Yes, the U.S. market is indeed generating substantial sustainable growth. The past couple of years saw disruptions, causing tight supplies. Local producers have signed many long-term contracts based on these supply constraints. However, we have overcome such disruptions and are in a good position for growth as polysilicon prices stabilize.

Speaker 7

Will you be able to leverage the IRA regarding the production starting with the 1 gigawatt N type product in the U.S.?

Regarding the IRA, we believe it's transparent in its policies and it favors local production in the U.S., but we don’t rely solely on the IRA for our competitiveness. We believe the size of our local production combined with global supply chains positioned us well in the market.

Speaker 7

So you expect to benefit from it but aren't counting on it strictly?

Correct. We adopt a conservative accounting approach, providing our competitive edge in the market moving forward.

Operator

The next question comes from Alan Lau with Jefferies.

Speaker 8

Congratulations on the great results. I would like to clarify the overall impairment reported in Q2. Is it accurate that overall impairment was around RMB 1.3 billion? In the U.S. reporting, around RMB 500 million is recorded in cost of revenue, with the remaining under impairments of long-life assets? Is this understanding correct?

Yes, you are right. It reflects presentation differences across various accounting standards. In the U.S., inventory provisions typically fall within the cost of goods sold, whereas PRC standards may include them under asset impairments.

Speaker 8

So if we add back the RMB 500 million of inventory impairment, the gross margin in Q2 was indeed improving compared to Q1?

Correct. You are right.

Speaker 8

Regarding the impairment of long-lived assets, these are one-off events, correct? They represent irregular circumstances?

Yes. It is indeed a one-off adjustment to enhance the competitiveness of our assets on the balance sheet.

Speaker 8

What is the situation of port charges for the U.S. in Q2? Can you share expectations for Q3 with accelerated product clearance?

In the first quarter, we faced RMB 400 million in port charges for the U.S. operations, while in the second quarter, we were able to reduce that to RMB 200 million. Through Q3, as our modules have cleared customs more efficiently, we expect port charges to be significantly lower.

Speaker 8

Understood. What is your expectation for U.S. shipments for the first and second quarters?
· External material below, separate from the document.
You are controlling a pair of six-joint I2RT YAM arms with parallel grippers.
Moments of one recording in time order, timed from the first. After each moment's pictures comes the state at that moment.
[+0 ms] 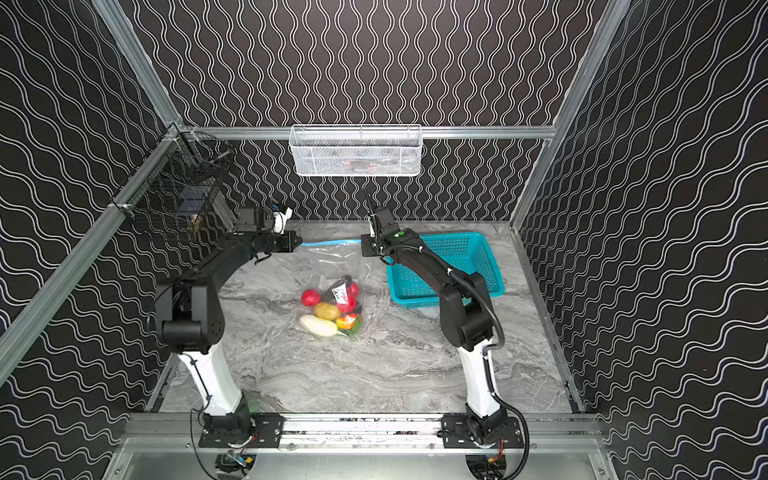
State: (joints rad) left arm 0.00 2.01 1.59 -0.35 0.49 -0.02; right arm 0.53 2.20 1.93 -0.50 -0.06 0.32
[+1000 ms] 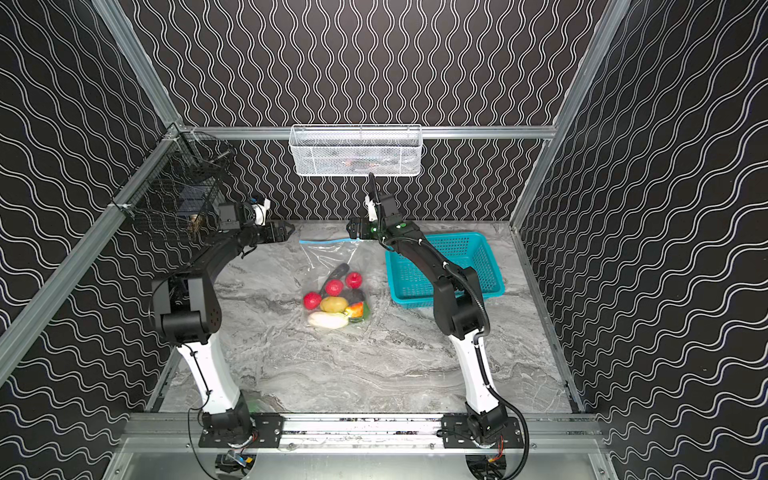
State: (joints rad) left arm 0.12 2.00 1.58 -0.23 0.48 -0.08; right arm 0.49 2.27 2.07 -0.37 -0.22 0.35
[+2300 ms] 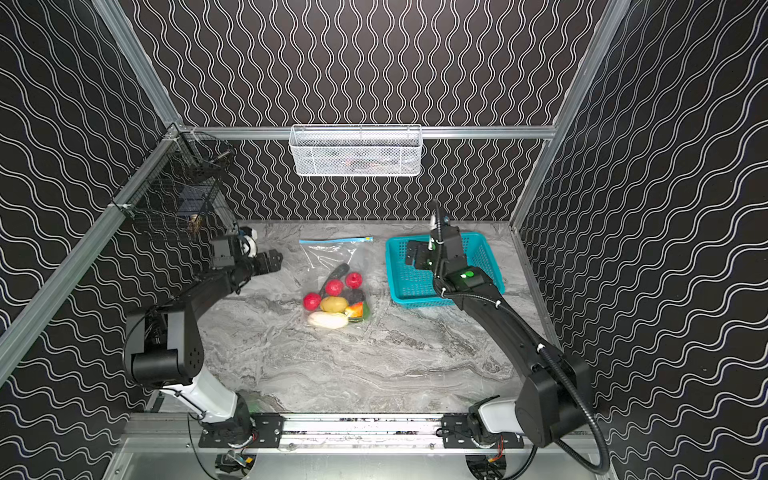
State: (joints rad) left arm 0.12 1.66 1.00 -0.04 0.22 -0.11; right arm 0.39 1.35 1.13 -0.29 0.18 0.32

U.S. shipments represent about 5% to 10% of total shipments.

Speaker 8

With your raised guidance to 70-75 gigawatts, 5-10% would contribute roughly 4 to 7 gigawatts. Is it reasonable to expect similar growth next year?

Yes, that projection aligns with our expectations; we foresee 10% of our total shipments moving toward the U.S. market, potentially yielding over 10 gigawatts depending on supply circumstances.

Speaker 8

What is your expectation for U.S. installations next year?

Pan Li CFO

It depends on demand, but we expect robust market demand. It's contingent on ensuring supply is streamlined and compliant with U.S. regulations. We see potential volumes ranging from 30 gigawatts to potentially 50 gigawatts, depending on the supply side.

Speaker 8

For polysilicon supply, have you secured supply for the 12 gigawatts? How does that affect your projections?

Yes, we have locked in a majority of the supply needed; our capacity is aimed to support the projected 12 gigawatts, which should allow us to achieve targeted production without issues.

Speaker 8

Finally, will expansion in Asia affect your U.S. market share?

Yes, it could amount to around 7% to 9% dilution, but Jinko will still maintain a strong presence in the U.S. market, which accounts for a significant portion of our business, around 58% market holding.

Operator

This concludes our question-and-answer session and our conference for today. Thank you for participating. You may now disconnect.